### TASK BRIEF
Transcribe the records below. Leave every line exactly as written.

┌─ EXERCISE MATERIALS

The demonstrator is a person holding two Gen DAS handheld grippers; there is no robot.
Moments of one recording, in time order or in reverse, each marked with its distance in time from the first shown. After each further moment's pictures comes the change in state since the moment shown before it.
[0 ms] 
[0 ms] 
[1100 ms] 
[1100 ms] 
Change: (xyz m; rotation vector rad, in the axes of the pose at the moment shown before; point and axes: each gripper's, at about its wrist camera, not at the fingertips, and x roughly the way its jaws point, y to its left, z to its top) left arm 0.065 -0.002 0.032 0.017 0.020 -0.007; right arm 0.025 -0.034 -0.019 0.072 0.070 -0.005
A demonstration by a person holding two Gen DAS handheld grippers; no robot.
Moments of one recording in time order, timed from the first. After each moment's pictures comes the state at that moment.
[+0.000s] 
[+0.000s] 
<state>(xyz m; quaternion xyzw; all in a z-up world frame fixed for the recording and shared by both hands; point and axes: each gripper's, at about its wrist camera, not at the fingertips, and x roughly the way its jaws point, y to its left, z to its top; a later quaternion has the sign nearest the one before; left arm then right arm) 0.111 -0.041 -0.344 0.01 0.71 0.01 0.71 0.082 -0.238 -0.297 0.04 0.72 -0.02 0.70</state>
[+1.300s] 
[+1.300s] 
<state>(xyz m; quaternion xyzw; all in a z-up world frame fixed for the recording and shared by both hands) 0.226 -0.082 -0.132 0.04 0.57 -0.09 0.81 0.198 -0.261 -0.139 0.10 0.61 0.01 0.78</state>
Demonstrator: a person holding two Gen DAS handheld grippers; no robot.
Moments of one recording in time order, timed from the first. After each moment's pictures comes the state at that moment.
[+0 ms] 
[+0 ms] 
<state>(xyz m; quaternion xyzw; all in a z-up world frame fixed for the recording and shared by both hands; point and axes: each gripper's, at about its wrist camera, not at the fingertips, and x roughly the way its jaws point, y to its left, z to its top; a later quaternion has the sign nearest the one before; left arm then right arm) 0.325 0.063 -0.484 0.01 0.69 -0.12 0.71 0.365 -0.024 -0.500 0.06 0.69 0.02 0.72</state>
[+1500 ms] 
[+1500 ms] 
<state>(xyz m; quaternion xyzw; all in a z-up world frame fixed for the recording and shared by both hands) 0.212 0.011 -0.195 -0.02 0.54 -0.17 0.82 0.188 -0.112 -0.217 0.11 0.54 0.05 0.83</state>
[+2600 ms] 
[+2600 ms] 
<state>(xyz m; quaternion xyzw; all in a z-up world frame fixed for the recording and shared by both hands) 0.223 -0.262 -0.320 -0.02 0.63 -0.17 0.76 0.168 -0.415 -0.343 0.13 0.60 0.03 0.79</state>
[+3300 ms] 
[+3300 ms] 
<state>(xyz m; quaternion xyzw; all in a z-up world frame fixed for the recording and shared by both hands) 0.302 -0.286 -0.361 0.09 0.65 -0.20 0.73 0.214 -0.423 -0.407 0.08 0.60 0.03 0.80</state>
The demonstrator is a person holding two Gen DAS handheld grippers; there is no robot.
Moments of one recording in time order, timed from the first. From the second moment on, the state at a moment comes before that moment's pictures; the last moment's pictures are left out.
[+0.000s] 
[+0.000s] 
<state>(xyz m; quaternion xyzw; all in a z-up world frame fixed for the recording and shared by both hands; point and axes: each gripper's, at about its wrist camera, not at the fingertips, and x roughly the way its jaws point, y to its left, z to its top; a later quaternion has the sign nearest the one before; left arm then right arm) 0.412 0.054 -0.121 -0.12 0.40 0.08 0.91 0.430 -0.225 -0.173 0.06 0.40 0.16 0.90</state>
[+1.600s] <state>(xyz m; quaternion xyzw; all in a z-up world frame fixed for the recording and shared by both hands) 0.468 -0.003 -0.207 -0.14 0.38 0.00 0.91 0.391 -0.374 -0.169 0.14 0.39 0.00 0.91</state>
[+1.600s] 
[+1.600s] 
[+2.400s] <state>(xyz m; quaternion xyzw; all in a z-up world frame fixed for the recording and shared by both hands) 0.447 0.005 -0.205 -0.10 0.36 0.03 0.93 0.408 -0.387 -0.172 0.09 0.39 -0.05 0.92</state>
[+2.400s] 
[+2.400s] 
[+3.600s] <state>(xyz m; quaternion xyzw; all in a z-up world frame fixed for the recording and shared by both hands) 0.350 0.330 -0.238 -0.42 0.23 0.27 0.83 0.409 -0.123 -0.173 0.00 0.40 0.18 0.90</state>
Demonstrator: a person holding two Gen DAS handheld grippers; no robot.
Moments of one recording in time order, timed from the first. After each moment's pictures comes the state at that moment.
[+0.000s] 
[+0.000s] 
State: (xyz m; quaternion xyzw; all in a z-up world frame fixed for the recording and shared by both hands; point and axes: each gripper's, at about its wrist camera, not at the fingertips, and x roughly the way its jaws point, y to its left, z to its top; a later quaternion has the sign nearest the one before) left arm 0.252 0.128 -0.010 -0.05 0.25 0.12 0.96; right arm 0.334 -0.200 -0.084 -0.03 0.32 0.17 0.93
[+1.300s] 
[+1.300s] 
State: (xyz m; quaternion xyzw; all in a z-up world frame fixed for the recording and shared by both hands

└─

### EXPECTED ANSWER
The demonstrator is a person holding two Gen DAS handheld grippers; there is no robot.
Moments of one recording, in time order or in reverse, each marked with its distance in time from the first shown. After each further moment's pictures comes the change in state since the moment shown before it.
[0 ms] 
[0 ms] 
[1100 ms] 
[1100 ms] 
Change: (xyz m; rotation vector rad, in the axes of the pose at the moment shown before; point and axes: each gripper's, at about its wrist camera, not at the fingertips, and x roughly the way its jaws point, y to its left, z to its top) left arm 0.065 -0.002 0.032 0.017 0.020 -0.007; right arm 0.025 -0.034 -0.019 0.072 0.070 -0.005
A demonstration by a person holding two Gen DAS handheld grippers; no robot.
Moments of one recording in time order, timed from the first. After each moment's pictures comes the state at that moment.
[+0.000s] 
[+0.000s] 
<state>(xyz m; quaternion xyzw; all in a z-up world frame fixed for the recording and shared by both hands; point and axes: each gripper's, at about its wrist camera, not at the fingertips, and x roughly the way its jaws point, y to its left, z to its top; a later quaternion has the sign nearest the one before; left arm then right arm) 0.111 -0.041 -0.344 0.01 0.71 0.01 0.71 0.082 -0.238 -0.297 0.04 0.72 -0.02 0.70</state>
[+1.300s] 
[+1.300s] 
<state>(xyz m; quaternion xyzw; all in a z-up world frame fixed for the recording and shared by both hands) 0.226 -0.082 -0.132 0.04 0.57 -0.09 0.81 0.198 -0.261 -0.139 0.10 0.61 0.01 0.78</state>
Demonstrator: a person holding two Gen DAS handheld grippers; no robot.
Moments of one recording in time order, timed from the first. After each moment's pictures comes the state at that moment.
[+0 ms] 
[+0 ms] 
<state>(xyz m; quaternion xyzw; all in a z-up world frame fixed for the recording and shared by both hands; point and axes: each gripper's, at about its wrist camera, not at the fingertips, and x roughly the way its jaws point, y to its left, z to its top; a later quaternion has the sign nearest the one before; left arm then right arm) 0.325 0.063 -0.484 0.01 0.69 -0.12 0.71 0.365 -0.024 -0.500 0.06 0.69 0.02 0.72</state>
[+1500 ms] 
[+1500 ms] 
<state>(xyz m; quaternion xyzw; all in a z-up world frame fixed for the recording and shared by both hands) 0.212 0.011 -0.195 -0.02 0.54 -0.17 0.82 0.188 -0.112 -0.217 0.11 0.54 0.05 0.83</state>
[+2600 ms] 
[+2600 ms] 
<state>(xyz m; quaternion xyzw; all in a z-up world frame fixed for the recording and shared by both hands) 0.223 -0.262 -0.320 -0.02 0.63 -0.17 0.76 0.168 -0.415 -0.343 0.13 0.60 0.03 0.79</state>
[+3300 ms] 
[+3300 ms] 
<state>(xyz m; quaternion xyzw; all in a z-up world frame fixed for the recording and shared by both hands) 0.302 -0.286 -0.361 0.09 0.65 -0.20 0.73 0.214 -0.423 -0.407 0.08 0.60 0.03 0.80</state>
The demonstrator is a person holding two Gen DAS handheld grippers; there is no robot.
Moments of one recording in time order, timed from the first. From the second moment on, the state at a moment comes before that moment's pictures; the last moment's pictures are left out.
[+0.000s] 
[+0.000s] 
<state>(xyz m; quaternion xyzw; all in a z-up world frame fixed for the recording and shared by both hands; point and axes: each gripper's, at about its wrist camera, not at the fingertips, and x roughly the way its jaws point, y to its left, z to its top; a later quaternion has the sign nearest the one before; left arm then right arm) 0.412 0.054 -0.121 -0.12 0.40 0.08 0.91 0.430 -0.225 -0.173 0.06 0.40 0.16 0.90</state>
[+1.600s] <state>(xyz m; quaternion xyzw; all in a z-up world frame fixed for the recording and shared by both hands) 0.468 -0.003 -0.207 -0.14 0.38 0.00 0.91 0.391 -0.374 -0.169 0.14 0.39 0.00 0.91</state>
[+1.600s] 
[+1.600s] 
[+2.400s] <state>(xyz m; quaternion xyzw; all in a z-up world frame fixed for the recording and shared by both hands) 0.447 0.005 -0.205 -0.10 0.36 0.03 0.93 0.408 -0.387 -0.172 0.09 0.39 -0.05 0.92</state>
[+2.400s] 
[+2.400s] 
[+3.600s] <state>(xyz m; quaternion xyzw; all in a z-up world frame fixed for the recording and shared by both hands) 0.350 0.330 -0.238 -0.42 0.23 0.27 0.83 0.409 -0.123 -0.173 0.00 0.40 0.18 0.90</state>
Demonstrator: a person holding two Gen DAS handheld grippers; no robot.
Moments of one recording in time order, timed from the first. After each moment's pictures comes the state at that moment.
[+0.000s] 
[+0.000s] 
State: (xyz m; quaternion xyzw; all in a z-up world frame fixed for the recording and shared by both hands; point and axes: each gripper's, at about its wrist camera, not at the fingertips, and x roughly the way its jaws point, y to its left, z to its top; a later quaternion has the sign nearest the one before) left arm 0.252 0.128 -0.010 -0.05 0.25 0.12 0.96; right arm 0.334 -0.200 -0.084 -0.03 0.32 0.17 0.93
[+1.300s] 
[+1.300s] 
State: (xyz m; quaternion xyzw; all in a z-up world frame fixed for the recording and shared by both hands

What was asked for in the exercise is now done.